Two-year notes issued by Berkshire reportedly yield 3.5 basis points less than two-year Treasuries. The Treasuries yield 0.925 percent, compared to 0.89 percent for Berkshire paper.
Berkshire isn’t the only blue-chip company whose debt carries lower rates than Treasuries. The same has been true in recent weeks for Procter & Gamble, Johnson & Johnson and Lowe’s.
The situation is extremely rare in the history of the bond market.
“It’s a slap upside the head of the government,” Mitchell Stapley, chief fixed-income officer at Fifth Third Asset Management, told Bloomberg.
“It could be the moment where hopefully you realize that risk is beginning to creep into your credit profile and the costs associated with that can be pretty scary.”
Of course it’s the mushrooming U.S. budget deficit and debt burden that weigh on Treasuries.
The deficit totaled $1.42 trillion last year and raised concerns whether the U.S. deserves its AAA credit rating. The increased borrowing may also undermine the first-quarter rally in Treasuries as the economy improves, economists say.
Meanwhile, the United States and Britain are more likely than Germany and France to witness an embarrassing downgrade of their top debt rating, agency Moody's Investors Service recently said.
In a quarterly report assessing the prospects of the triple A-rated countries, including Spain and the "less fiscally challenged" Denmark, Finland, Norway and Sweden, Moody's warned that the economic recovery remained fragile in many advanced economies, the Associated Press reported.
"This exposes governments to substantial execution risk in the implementation of their exit strategies, which could yet make their credit more vulnerable," says Arnaud Mares, senior vice president in Moody's sovereign risk group and the main author of the report.
Governments and central banks are looking at when and how to unwind their massive stimulus measures, which include historically low interest rates, liquidity provisions, industry incentives and increased spending. Although some experts warn that exiting these policies too early risks creating a new economic downturn, they are also straining government finances.
For now though, Moody's said the triple A governments don't face an immediate threat to their top ratings as the servicing of the debt remains manageable — the top credit rating reduces the interest payments countries have to pay on their debt when going to the bond markets to raise capital.
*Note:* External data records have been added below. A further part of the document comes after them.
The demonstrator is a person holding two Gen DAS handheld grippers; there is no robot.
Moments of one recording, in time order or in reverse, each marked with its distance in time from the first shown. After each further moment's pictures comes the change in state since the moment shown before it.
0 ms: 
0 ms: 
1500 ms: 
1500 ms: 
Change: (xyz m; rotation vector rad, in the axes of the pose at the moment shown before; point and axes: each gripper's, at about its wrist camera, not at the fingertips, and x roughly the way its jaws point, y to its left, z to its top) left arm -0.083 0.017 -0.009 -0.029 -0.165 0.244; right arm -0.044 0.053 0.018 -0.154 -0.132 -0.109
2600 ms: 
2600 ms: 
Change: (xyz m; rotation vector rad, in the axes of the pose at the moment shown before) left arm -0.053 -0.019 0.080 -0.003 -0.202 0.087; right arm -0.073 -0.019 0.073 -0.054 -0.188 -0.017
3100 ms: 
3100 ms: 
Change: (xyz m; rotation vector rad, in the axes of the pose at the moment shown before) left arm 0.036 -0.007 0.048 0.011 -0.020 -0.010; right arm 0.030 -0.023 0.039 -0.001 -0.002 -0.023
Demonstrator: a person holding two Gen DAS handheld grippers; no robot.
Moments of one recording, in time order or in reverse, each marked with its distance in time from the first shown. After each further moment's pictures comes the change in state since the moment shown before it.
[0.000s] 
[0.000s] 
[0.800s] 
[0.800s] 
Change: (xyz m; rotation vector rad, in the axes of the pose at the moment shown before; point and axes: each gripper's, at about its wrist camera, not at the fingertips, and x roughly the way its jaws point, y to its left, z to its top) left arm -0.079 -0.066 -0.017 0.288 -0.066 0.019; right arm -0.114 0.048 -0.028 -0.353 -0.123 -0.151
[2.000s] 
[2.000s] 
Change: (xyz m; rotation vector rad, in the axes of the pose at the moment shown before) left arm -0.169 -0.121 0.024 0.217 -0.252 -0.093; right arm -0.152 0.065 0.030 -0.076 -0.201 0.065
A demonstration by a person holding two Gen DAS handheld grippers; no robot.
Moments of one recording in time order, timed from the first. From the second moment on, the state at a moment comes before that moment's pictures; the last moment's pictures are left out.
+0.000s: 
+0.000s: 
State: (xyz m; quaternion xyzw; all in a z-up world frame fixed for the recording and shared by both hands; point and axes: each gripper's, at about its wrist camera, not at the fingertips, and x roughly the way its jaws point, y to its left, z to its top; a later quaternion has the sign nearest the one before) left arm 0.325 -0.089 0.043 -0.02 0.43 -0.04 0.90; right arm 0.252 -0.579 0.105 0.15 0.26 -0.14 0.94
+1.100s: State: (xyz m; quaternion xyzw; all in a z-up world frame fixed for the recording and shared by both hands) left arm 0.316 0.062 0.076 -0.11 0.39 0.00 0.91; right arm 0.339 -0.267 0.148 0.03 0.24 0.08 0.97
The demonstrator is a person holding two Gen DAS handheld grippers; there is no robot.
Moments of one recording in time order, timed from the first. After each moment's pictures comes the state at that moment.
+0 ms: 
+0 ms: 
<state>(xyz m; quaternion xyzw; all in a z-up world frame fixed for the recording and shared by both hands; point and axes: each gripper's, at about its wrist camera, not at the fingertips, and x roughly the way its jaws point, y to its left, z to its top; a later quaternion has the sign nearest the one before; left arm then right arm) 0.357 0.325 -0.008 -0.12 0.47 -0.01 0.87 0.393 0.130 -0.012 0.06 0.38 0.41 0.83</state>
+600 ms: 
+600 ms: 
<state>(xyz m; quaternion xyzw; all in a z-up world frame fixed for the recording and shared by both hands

However, debt affordability is "most stretched" in Britain and the United States, Moody's said.
"At the current elevated levels of debt, rising interest rates could quickly compound an already complicated debt equation, with more abrupt rating consequences a possibility," said Pierre Cailleteau, managing director of Moody's sovereign risk group.
However, Daniel Shackelford of T. Rowe Price said “there’s no natural law that says a Treasury has to yield less than a corporate. It can go on for much longer than you may think.”
To be sure, Treasury bonds have actually performed well recently.
"It's a flight to quality. People believe in the resiliency of our dollar and of our economy," Larry Rosenthal, president of Financial Planning Services, told CNBC.